All of the listing is to be written out word for word, with the pictures left out.
........
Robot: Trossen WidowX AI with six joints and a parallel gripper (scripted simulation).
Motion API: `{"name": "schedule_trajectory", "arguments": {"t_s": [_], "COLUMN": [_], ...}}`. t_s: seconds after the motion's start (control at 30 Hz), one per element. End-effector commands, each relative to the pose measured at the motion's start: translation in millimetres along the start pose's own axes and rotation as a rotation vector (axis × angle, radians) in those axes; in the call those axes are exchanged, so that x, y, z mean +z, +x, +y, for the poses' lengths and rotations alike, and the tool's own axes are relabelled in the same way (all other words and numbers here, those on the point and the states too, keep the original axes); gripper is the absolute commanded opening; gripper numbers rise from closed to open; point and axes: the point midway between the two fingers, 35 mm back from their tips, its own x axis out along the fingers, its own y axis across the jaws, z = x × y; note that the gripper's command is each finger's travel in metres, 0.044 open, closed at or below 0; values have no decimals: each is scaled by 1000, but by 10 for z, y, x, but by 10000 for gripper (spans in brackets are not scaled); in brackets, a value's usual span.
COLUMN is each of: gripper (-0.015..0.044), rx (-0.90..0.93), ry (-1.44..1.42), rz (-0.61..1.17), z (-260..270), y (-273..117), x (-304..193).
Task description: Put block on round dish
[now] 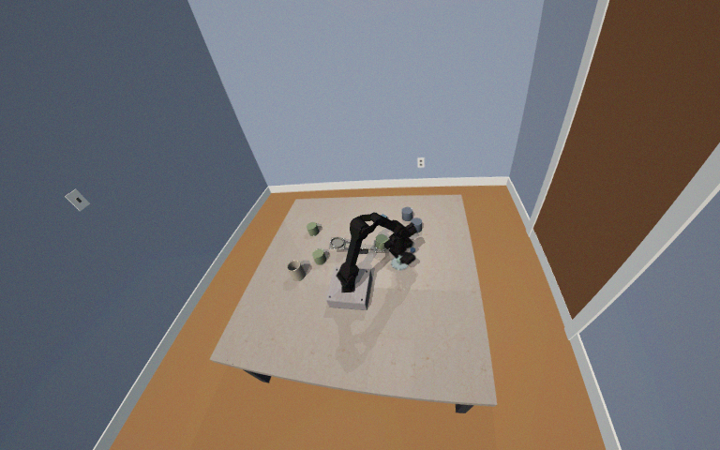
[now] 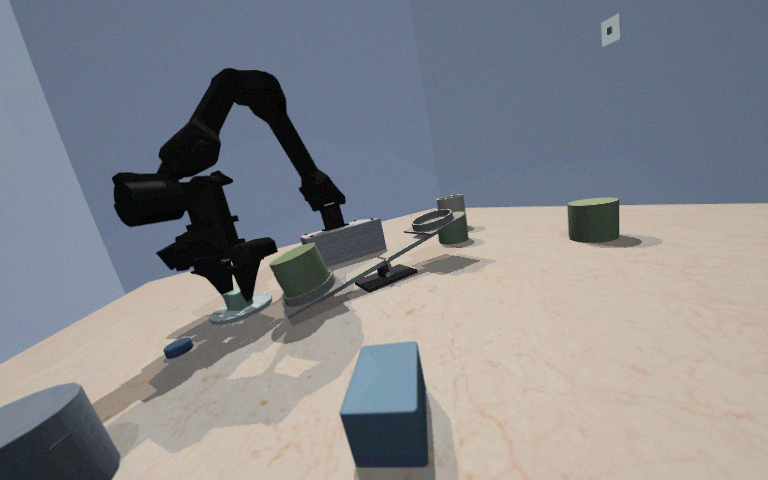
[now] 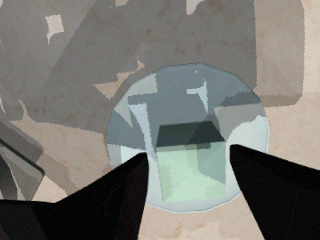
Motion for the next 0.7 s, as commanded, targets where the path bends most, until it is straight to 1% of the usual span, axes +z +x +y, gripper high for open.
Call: {"name": "schedule_trajectory", "arguments": {"t_s": [0.0, 0.1, 0.17, 0.3, 0.47, 0.6, 0.67], "gripper": [315, 394, 440, 440, 440, 440, 440], "rx": [-1, -1, -1, -3, -3, 0, 0], "ry": [0, 0, 0, -3, -4, -6, -6], "rz": [-2, -2, -1, 3, 3, -2, -3], "z": [-1, -1, -1, -2, -2, 1, 2], "y": [-4, -4, -77, -504, -597, -944, -1016], "x": [4, 4, 10, 3, -4, -12, -19]}}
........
◆ **Answer to this exercise**
Robot: Trossen WidowX AI with six joints and a parallel gripper (scripted simulation).
Motion API: `{"name": "schedule_trajectory", "arguments": {"t_s": [_], "COLUMN": [_], ...}}`. t_s: seconds after the motion's start (control at 30 Hz), one per element. End-effector commands, each relative to the pose measured at the motion's start: translation in millimetres along the start pose's own axes and rotation as a rotation vector (axis × angle, radians) in those axes; in the call those axes are exchanged, so that x, y, z mean +z, +x, +y, for the poses' lengths and rotations alike, and the tool's own axes are relabelled in the same way (all other words and numbers here, those on the point and the states too, keep the original axes); gripper is the absolute commanded opening; gripper numbers rise from closed to open; point and axes: the point midway between the two fingers, 35 mm back from their tips, its own x axis out along the fingers, its own y axis across the jaws, z = x × y; note that the gripper's command is each finger's travel in metres, 0.044 open, closed at or below 0; values have no decimals: each is scaled by 1000, but by 10 for z, y, x, but by 10000 for gripper (spans in brackets are not scaled); in brackets, a value's usual span.
COLUMN is each of: gripper (-0.015..0.044), rx (-0.90..0.93), ry (-1.44..1.42), rz (-0.61..1.17), z (-260..270), y (-273..117), x (-304..193).
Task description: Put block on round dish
[now] 
[now] 
[now] 
Motion for the next 0.7 s, as commanded, targets where the path bends most, until it is straight to 1% of the usual span, axes +z +x +y, gripper high for open.
Call: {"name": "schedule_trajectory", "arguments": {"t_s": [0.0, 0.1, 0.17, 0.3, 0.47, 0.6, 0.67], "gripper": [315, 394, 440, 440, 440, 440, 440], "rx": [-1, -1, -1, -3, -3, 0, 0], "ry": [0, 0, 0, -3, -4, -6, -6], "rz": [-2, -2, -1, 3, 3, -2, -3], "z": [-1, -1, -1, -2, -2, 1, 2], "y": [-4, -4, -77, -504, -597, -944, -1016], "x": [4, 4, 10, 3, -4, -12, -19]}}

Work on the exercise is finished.